Madison Keys celebrates
Madison Keys makes her second grand slam final at the age of 29 - Getty Images/Andy Cheung

American veteran Madison Keys stopped the Iga Swiatek train in spectacular style, coming from behind to edge a three-set epic by the smallest margin possible.

Swiatek had been untouchable at the Australian Open to date, dropping only 14 games across the first five rounds. But the players she had beaten – who included Emma Navarro and Emma Raducanu – were all line-and-length types with medium-paced shots and scampering movement.

Keys is the opposite: perhaps the heaviest hitter on the women’s tour, with the possible exception of the woman she will now face in the final, Aryna Sabalenka.

Keys’s serve, in particular, is an absolute blunderbuss, reaching a maximum figure – 120mph – that would not look out of place in the men’s draw.

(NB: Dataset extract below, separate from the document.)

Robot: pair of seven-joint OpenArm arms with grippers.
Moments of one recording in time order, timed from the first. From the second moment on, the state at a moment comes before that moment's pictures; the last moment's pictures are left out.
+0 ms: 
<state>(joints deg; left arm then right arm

And it was to that serve that she turned at 7-8 down in the deciding-set tie-break.

Crunch: an ace out wide to level the scores. Boom: another serve on to the sideline, which Swiatek parried but could not direct back into court. Keys had match-point for a place in her first major final in eight years. A few seconds later, Swiatek had fired one final forehand long, and Keys was through, by a 5-7, 6-1, 7-6 scoreline.

This has been a tale of perseverance. While Keys is only 29, she has been playing at these events since she was 16, and has often been tipped as a major champion of the future. The nearest she came was the US Open final of 2017, where she was thumped by her close friend Sloane Stephens, winning only three games. This time, she is more mature, and will surely put up more resistance.

“During that match [the 2017 US Open final], I was so consumed with being nervous and the moment and the opportunity and all of that, that I never really gave myself a chance to actually play,” Keys said.

“The big thing for me has just been knowing that there are going to be a lot of moments where I’m uncomfortable in the match. It’s going to be stressful. You have thousands of people watching you. You might not be playing your best tennis.

“But instead of trying to shy away from that and search for settling or comfort or anything, just being OK that that’s the situation, and you can also play tennis through that, I think is something that I’ve been working really hard on.”

As it happens, Rod Laver Arena had hosted another match between a pair of self-styled “soulmates” in the earlier part of Thursday evening. This one pitted Sabalenka – world No 1 and defending champion – against Paula Badosa of Spain. And it was one-sided, with Sabalenka closing out a 6-4, 6-2 victory in a little under an hour and a half.

It briefly looked as if another upset could be on the cards when Badosa got off to a misleadingly fast start by winning the opening two games. At that stage, Sabalenka was firing unforced errors in all directions: six of them in the first 13 points. She seemed confounded by her own frightening power off the ground, as if trying to ride a high-speed motorbike for the first time. But she gradually found her balance and then the engine started purring.

Aryna Sabalenka
After a slow start, Aryna Sabalenka blew her friend Paula Badosa away - Getty Images/Yuichi Yamazaki

From 0-2 down, Sabalenka won 12 of the next 16 games to surge home. Her statistics in that dominant period showed 31 clean winners and just 15 more unforced errors: a two-to-one ratio which is rare in either draw, but particularly so on the women’s side. Towards the end of the match, Badosa found herself so far off the pace that she celebrated a rare hold of serve by thrusting both arms in the air.

“Everything she was touching today could become gold,” said Badosa afterwards. “I feel like she’s playing a PlayStation. If she plays like this, I mean, we can already give her the trophy.”